Times have changed -- and attitudes, economies and outlooks -- since the Poppers rocked the Plains from Canada to Texas, including western Oklahoma. Just how much might be gauged Wednesday when the Poppers return to Oklahoma to update the situation and their thinking.
Frank Popper, a land-use planner at Rutgers University, and Deborah, his wife and a geographer at the City University of New York's College of Staten Island, will present a public lecture and question-and-answer period starting at 4 p.m. Wednesday at the National Weather Center at the University of Oklahoma in Norman.
A reception will follow from 5 to 6 p.m. Wednesday. The center is at 120 David L Boren Blvd., at the corner of Jenkins Avenue and State Highway 9.
The lecture title: "The Buffalo Commons in the Twenty-First Century."
The Poppers will talk about "how the Great Plains, including Oklahoma, is in environmental crisis," according to a press release from OU's College of Atmospheric Geographic Sciences, which is playing host. "They hope to stimulate discussions on how to radically change land-use practices now and for future generations."

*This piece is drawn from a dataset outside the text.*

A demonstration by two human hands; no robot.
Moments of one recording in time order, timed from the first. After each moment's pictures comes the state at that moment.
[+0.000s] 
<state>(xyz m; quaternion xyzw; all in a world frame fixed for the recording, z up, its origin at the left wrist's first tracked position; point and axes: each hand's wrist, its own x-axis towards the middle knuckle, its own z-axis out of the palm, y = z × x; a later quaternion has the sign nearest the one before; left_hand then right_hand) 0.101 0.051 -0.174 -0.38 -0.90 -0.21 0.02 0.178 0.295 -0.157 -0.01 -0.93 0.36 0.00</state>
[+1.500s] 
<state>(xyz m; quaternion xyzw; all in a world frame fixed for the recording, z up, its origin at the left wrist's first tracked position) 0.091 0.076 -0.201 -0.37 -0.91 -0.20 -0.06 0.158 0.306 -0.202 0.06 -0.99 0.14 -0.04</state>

The Poppers were met with ridicule and hostility after an academic paper they coauthored in 1987 became news -- and the talk of farmers coops, coffee shops and opinion columns across the Plains states. The article, "The Great Plains: From Dust to Dust," appeared in the December 1987 issue of Planning magazine. The subtitle: "A daring proposal for dealing with an inevitable disaster."
The Poppers proposed that policy-makers work with landowners and conservationists to reclaim the Great Plains and create a "Buffalo Commons" -- an open range in the public domain harking to the days before white settlement, when Indian tribes did hold land in common.

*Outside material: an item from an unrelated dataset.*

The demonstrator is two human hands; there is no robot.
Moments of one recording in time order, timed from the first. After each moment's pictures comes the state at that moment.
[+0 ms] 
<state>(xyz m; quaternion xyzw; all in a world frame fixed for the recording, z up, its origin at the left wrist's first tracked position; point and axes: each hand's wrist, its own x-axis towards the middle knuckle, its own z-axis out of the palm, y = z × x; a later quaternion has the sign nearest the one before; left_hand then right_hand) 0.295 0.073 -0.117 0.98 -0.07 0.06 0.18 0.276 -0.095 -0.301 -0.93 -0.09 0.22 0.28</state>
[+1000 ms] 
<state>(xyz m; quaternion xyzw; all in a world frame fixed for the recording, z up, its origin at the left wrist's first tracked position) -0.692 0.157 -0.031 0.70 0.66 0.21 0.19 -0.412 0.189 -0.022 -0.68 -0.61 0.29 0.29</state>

The Poppers lectured in Oklahoma City and Norman in 1990.
"We're looking forward to coming back. In 1990 everyone in Oklahoma was very polite about our work, but clearly pained and annoyed about it too," Frank Popper said Friday. "In the last 10 years or so, attitudes elsewhere have softened a bit after the continuing census results, groundwater losses, rising farm subsidies, possibilities of climate change, not much of an acknowledged factor in 1990.

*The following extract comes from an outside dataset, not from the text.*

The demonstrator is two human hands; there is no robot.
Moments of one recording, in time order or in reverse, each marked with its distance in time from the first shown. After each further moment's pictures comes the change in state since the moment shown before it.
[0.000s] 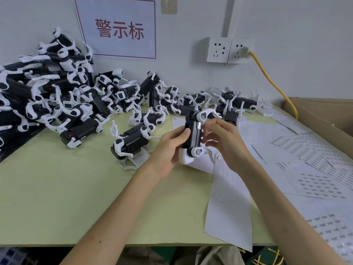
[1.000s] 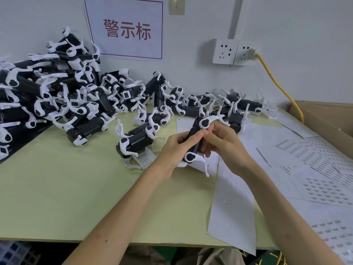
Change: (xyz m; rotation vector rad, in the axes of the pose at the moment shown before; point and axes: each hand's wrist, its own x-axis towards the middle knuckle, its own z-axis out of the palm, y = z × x) left_hand -0.008 0.004 0.008 0.285 0.068 0.025; right_hand -0.001 0.011 0.006 -0.033 -0.212 -0.154
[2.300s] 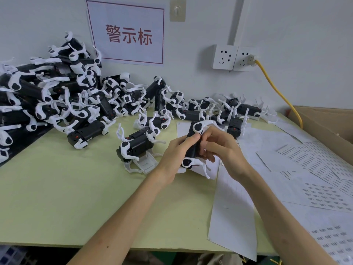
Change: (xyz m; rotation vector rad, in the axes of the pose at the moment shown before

"People recognize a kernel of truth in what we are saying, but they don't necessarily agree that the Buffalo Commons or some version of it is the solution. Over the years the Buffalo Commons has been interpreted in an extraordinary number of ways. Sometimes they see that Deborah and I have put our finger on a problem, but have a way out that is wildly different from any possible interpretation of the Buffalo Commons. But we're really curious about what the Oklahoma reactions will be. And no matter what they are, we are hoping for and anticipating a vigorous discussion all around."